脊椎動物門(哺乳綱/ウシ目/イノシシ科)
徳之島のリュウキュウイノシシ
Sus scrofa riukiuanus

徳之島
絶滅のおそれのある
地域個体群(LP)
 リュウキュウイノシシは日本本土に生息するニホンイノシシの琉球列島亜種で、体が小型なのが特徴です。奄美諸島、沖縄本島、先頭諸島に分布しますが、そのうち徳之島の個体群は、島の規模、生息環境、捕獲数などから見て、とくに個体群の規模が小さく、絶滅の危険性が大きいと推定されています。
 本土のニホンイノシシの体長は約150cm、体重は約100kgになりますが、リュウキュウイノシシは体長110〜147cm、体重は45〜49kgとずいぶん小型です。

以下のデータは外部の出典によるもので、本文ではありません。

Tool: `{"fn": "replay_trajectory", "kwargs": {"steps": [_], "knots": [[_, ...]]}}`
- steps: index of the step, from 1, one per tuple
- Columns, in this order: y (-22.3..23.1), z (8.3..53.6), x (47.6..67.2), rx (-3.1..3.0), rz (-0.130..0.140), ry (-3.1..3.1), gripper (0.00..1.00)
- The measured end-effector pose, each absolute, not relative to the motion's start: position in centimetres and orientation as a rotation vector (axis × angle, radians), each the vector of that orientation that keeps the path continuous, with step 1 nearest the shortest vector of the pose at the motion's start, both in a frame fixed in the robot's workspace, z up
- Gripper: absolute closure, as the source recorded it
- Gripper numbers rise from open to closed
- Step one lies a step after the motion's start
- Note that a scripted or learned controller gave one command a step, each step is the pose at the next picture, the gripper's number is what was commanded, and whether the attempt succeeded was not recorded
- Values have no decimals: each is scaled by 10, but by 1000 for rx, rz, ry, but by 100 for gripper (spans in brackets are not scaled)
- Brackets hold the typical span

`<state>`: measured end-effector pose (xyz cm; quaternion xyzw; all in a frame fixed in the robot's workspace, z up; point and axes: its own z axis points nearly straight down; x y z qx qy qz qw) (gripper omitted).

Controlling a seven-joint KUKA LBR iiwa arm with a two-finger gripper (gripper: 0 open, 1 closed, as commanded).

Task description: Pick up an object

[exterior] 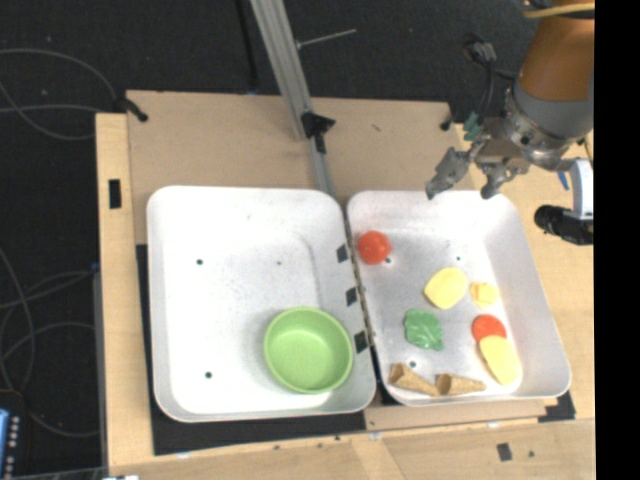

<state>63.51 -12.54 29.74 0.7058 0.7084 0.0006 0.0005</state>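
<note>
white bins sit side by side on the surface point(240, 138). the end effector point(466, 180) hangs over the far rim of the right bin point(535, 268), fingers spread and released, grasping nothing. within that bin lie a red ball point(374, 247), a yellow piece point(446, 289), a green piece point(424, 329) and two cones point(436, 381). the left bin point(220, 258) holds a green bowl point(308, 349)

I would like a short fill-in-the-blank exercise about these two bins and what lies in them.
1. The green bowl sits in the ____ bin.
2. The red ball lies in the ____ bin.
3. The pincer hangs with its fingers ____ and nothing between them.

Missing words: left; right; open
</note>
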Motion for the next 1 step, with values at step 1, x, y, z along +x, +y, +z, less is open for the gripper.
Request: {"fn": "replay_trajectory", "kwargs": {"steps": [1], "knots": [[-125, 297, 635, 2216, 2, 2225, 0]]}}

 おもに森林で生活していますが草原や農耕地にも現れます。雑食性でシイの実、タケノコや、ミカン類、サツマイモ、サトウキビなどの農作物の他、ネズミ、昆虫類、ミミズ、カタツムリ、ヘビなどの動物も食物とします。出産は10〜12月と4〜5月の年2回で、1産で4〜6頭の子供を産みます。
 徳之島は山地が少なく、農業開発が進んでいてリュウキュウイノシシの生息に適した森林が非常に少ない上、狩猟や有害駆除の対象にもなっていて、徳之島個体群にとって大きな脅威となっています。